NOTE: I haven't used your company before but it seems like it would be useful
so I'll certainly consider it if I'm in need of this type of service in the
future.

------
ryanwanger
I thought it was a good post, and didn't come across poorly at all (though the
comments seem to differ).

Perhaps it's because I didn't follow any of this yesterday, so this is the
first I am reading of it.

------
dgreensp
This story repeats every month with a different company.

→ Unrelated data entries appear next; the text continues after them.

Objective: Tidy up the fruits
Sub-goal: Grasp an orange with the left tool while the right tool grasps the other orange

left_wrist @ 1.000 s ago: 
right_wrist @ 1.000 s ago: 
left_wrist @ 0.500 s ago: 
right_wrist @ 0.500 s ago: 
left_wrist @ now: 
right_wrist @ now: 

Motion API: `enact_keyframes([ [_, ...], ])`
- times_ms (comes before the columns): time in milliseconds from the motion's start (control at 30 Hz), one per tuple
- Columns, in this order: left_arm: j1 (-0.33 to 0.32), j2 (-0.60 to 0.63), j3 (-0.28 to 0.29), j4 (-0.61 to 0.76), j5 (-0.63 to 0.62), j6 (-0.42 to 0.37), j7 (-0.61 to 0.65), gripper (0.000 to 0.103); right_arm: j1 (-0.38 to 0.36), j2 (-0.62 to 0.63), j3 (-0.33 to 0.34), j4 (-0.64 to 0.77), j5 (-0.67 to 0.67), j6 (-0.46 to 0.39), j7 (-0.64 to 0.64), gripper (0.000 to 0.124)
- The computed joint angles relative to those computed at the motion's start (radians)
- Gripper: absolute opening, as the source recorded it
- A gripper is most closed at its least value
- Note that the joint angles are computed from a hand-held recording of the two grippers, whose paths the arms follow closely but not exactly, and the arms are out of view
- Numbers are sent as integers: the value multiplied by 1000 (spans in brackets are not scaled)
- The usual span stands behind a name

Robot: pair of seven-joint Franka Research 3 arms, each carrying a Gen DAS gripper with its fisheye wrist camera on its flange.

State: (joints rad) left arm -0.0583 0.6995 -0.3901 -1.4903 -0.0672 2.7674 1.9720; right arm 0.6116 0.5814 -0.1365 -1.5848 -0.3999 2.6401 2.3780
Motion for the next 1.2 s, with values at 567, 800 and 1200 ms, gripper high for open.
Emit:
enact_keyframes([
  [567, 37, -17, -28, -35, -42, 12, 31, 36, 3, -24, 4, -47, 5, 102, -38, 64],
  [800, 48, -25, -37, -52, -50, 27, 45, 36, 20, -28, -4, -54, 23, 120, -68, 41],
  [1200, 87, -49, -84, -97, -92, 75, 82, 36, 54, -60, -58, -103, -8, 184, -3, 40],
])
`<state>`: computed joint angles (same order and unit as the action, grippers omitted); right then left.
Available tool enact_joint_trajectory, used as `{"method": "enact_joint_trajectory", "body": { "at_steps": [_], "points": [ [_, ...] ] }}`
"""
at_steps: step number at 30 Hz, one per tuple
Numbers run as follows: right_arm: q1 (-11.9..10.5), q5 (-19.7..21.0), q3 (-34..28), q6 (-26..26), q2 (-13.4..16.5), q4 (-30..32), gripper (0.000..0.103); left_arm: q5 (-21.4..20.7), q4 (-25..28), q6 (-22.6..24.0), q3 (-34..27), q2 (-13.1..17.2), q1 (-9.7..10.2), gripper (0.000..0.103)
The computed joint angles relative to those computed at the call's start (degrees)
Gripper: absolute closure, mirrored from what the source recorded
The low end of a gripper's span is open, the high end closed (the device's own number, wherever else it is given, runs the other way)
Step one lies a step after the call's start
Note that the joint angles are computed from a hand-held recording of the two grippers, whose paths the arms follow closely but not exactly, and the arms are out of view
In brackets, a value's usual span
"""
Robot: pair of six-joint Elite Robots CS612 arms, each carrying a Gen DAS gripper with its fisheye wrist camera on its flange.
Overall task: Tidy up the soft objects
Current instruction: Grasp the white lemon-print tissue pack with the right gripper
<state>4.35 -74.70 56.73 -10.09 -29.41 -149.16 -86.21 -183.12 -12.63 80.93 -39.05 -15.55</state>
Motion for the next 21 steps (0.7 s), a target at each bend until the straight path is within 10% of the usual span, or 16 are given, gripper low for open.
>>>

I haven't been
following Chargify, but my first thought on seeing this headline was "don't
tell me they didn't grandfather their existing customers". Sure enough, wading
through a huge mea culpa about not communicating well enough, there it is.

------
dylanz
I thought this was going to be about todays Mint.com episode:
[http://satisfaction.mint.com/mint/topics/why_did_you_receive...](http://satisfaction.mint.com/mint/topics/why_did_you_receive_blank_emails_from_stage_mini_mint_com_late_tuesday_night)

------
hkuo
The value of free users is the potential word-of-mouth that can reach other
users who could potentially become paying users. Isn't that the point of
offering and supporting a free service?

------
rradu
This mistake and subsequent lesson learned has been documented time and time
again--why do companies still have the oversight to alienate customers like
this?

------
podman
I totally understand the move to get rid of the free plan but I still see no
explanation for doubling the price of the 50-500 user plan.